**Try it**.
A word-for-word printout of the listing below is needed.
(Data)
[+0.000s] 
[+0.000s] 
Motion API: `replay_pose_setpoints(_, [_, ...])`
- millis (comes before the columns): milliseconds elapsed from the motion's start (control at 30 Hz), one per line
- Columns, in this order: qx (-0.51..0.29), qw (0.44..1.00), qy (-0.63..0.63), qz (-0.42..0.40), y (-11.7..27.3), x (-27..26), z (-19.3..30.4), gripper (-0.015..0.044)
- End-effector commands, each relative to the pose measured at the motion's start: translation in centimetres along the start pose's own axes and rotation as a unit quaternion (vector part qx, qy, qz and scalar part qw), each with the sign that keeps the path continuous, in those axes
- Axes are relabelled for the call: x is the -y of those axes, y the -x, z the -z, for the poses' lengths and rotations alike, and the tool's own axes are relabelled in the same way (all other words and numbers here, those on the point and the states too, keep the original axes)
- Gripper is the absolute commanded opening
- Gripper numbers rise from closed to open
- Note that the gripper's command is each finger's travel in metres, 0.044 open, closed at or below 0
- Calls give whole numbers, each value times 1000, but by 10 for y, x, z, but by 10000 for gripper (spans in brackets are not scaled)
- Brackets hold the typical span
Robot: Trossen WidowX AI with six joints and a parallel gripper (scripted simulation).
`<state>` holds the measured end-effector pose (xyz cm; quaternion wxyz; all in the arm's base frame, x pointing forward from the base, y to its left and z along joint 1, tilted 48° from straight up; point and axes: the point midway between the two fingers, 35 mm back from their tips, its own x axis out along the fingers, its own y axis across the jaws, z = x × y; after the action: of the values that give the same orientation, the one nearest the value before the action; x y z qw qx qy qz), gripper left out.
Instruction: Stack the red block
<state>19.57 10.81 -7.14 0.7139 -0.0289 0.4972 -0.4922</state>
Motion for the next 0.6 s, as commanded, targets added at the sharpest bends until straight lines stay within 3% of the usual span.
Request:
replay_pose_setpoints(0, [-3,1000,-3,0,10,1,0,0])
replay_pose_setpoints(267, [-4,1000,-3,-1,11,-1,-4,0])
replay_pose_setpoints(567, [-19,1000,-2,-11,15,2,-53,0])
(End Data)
**Solution to the problem**.
[+0.000s] 
[+0.000s] 
Motion API: `replay_pose_setpoints(_, [_, ...])`
- millis (comes before the columns): milliseconds elapsed from the motion's start (control at 30 Hz), one per line
- Columns, in this order: qx (-0.51..0.29), qw (0.44..1.00), qy (-0.63..0.63), qz (-0.42..0.40), y (-11.7..27.3), x (-27..26), z (-19.3..30.4), gripper (-0.015..0.044)
- End-effector commands, each relative to the pose measured at the motion's start: translation in centimetres along the start pose's own axes and rotation as a unit quaternion (vector part qx, qy, qz and scalar part qw), each with the sign that keeps the path continuous, in those axes
- Axes are relabelled for the call: x is the -y of those axes, y the -x, z the -z, for the poses' lengths and rotations alike, and the tool's own axes are relabelled in the same way (all other words and numbers here, those on the point and the states too, keep the original axes)
- Gripper is the absolute commanded opening
- Gripper numbers rise from closed to open
- Note that the gripper's command is each finger's travel in metres, 0.044 open, closed at or below 0
- Calls give whole numbers, each value times 1000, but by 10 for y, x, z, but by 10000 for gripper (spans in brackets are not scaled)
- Brackets hold the typical span
Robot: Trossen WidowX AI with six joints and a parallel gripper (scripted simulation).
`<state>` holds the measured end-effector pose (xyz cm; quaternion wxyz; all in the arm's base frame, x pointing forward from the base, y to its left and z along joint 1, tilted 48° from straight up; point and axes: the point midway between the two fingers, 35 mm back from their tips, its own x axis out along the fingers, its own y axis across the jaws, z = x × y; after the action: of the values that give the same orientation, the one nearest the value before the action; x y z qw qx qy qz), gripper left out.
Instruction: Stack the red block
<state>19.57 10.81 -7.14 0.7139 -0.0289 0.4972 -0.4922</state>
Motion for the next 0.6 s, as commanded, targets added at the sharpest bends until straight lines stay within 3% of the usual span.
Request:
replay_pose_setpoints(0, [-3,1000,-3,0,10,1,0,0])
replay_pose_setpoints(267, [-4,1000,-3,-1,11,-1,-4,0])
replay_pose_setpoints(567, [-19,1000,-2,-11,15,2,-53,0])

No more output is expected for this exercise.